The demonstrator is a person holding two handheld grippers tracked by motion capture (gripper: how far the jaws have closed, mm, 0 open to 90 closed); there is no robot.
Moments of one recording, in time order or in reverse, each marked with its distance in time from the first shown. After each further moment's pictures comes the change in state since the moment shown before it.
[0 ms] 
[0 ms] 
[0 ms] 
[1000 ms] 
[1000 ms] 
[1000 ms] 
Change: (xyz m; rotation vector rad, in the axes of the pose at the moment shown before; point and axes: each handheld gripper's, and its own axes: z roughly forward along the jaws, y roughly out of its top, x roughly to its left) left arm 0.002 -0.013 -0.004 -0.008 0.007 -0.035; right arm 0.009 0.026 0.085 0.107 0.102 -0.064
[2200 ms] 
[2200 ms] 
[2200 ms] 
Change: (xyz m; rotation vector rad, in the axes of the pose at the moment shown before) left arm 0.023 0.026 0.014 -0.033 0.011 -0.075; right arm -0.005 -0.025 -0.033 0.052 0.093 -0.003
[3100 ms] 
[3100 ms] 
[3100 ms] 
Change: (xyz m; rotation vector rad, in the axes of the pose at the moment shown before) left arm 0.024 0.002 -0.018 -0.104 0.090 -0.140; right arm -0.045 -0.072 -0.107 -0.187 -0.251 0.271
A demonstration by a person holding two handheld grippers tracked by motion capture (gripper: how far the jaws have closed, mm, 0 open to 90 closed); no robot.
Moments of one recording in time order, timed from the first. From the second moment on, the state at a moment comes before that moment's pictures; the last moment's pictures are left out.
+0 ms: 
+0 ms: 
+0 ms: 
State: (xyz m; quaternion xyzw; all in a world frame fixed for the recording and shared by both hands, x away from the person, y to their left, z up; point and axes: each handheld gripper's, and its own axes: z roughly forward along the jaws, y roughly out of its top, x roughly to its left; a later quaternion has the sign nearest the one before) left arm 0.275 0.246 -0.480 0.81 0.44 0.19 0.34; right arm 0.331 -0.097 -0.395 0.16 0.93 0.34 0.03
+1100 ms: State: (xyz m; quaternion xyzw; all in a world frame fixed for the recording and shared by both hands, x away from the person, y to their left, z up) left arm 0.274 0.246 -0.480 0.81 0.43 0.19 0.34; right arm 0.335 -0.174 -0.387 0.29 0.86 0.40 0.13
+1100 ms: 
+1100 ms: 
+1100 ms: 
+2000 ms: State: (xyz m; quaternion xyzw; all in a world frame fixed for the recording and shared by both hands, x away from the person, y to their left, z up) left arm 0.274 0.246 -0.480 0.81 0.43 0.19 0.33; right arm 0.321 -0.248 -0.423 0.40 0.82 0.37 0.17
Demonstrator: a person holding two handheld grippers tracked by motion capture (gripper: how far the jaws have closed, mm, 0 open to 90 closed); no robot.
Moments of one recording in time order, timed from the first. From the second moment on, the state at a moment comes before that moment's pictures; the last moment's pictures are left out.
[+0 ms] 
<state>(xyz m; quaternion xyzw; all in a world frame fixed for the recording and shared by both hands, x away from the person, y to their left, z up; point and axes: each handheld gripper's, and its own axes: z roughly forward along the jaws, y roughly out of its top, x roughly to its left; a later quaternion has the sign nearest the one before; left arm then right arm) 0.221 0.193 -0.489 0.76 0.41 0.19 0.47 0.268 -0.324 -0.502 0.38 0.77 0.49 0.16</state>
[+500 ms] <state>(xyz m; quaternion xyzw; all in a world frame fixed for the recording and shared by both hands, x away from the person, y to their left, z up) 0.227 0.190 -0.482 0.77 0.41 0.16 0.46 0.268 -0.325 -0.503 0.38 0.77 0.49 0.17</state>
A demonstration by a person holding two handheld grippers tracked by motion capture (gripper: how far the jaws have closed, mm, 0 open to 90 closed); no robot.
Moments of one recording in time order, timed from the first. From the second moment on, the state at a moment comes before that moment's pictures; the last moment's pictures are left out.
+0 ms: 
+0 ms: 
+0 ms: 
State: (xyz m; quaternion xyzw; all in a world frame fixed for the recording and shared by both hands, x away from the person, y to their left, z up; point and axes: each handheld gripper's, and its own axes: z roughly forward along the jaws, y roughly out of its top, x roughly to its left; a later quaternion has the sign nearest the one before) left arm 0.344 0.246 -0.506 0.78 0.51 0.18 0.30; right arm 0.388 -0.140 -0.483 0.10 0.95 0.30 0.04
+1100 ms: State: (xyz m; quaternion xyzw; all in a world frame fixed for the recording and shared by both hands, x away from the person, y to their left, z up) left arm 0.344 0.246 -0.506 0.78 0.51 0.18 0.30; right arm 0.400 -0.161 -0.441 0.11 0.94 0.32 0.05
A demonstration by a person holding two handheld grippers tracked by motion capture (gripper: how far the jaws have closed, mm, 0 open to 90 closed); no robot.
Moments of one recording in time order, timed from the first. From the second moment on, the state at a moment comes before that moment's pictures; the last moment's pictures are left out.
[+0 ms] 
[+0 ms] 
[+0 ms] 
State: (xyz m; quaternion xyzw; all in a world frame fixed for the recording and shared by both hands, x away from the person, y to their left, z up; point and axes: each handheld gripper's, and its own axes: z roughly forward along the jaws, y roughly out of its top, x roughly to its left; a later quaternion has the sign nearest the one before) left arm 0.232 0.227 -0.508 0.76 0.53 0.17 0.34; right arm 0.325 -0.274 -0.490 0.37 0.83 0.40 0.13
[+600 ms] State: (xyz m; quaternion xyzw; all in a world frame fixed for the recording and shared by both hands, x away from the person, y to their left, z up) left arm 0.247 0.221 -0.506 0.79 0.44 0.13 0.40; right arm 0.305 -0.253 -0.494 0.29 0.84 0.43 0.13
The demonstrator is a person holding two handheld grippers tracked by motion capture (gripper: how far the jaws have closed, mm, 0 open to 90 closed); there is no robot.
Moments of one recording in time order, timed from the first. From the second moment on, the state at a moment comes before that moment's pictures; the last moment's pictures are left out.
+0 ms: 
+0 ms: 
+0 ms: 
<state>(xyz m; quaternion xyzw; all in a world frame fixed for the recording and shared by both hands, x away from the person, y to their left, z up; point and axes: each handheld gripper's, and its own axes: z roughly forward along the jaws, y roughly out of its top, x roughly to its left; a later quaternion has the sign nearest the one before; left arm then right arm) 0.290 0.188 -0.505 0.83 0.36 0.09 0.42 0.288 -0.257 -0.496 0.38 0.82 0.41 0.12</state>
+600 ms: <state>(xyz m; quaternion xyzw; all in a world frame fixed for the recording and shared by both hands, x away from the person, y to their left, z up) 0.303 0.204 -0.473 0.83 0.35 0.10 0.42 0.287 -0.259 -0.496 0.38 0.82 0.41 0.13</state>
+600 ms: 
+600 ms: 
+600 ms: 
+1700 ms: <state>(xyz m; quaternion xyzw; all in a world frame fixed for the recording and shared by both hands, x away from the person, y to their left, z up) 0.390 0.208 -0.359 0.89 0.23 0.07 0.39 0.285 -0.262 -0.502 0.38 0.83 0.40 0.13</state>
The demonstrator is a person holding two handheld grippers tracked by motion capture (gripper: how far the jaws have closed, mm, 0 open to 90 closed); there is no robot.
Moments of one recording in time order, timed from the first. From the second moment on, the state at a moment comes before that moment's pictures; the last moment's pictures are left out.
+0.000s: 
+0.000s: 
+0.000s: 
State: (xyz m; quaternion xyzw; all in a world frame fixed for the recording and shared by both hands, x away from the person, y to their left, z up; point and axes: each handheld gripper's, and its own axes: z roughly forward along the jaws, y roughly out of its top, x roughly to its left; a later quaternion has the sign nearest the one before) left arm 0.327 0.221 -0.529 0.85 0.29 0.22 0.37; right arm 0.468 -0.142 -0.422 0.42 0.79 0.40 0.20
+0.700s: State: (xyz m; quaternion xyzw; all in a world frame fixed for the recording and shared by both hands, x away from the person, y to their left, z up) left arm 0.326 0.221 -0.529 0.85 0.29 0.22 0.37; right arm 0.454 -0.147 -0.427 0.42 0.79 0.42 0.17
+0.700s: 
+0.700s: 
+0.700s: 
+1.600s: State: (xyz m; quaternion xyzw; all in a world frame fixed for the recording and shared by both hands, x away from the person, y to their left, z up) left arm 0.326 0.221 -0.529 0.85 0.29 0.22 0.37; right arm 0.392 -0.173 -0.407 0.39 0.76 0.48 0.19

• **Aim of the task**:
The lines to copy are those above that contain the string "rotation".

• **Reply to the task**:
Change: (xyz m; rotation vector rad, in the axes of the pose at the moment shown before; point and axes: each handheld gripper's, and its own axes: z roughly forward along the jaws, y roughly out of its top, x roughly to its left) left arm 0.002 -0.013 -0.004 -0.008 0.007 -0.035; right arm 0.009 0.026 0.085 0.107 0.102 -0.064
Change: (xyz m; rotation vector rad, in the axes of the pose at the moment shown before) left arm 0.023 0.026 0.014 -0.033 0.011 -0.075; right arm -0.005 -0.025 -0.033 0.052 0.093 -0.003
Change: (xyz m; rotation vector rad, in the axes of the pose at the moment shown before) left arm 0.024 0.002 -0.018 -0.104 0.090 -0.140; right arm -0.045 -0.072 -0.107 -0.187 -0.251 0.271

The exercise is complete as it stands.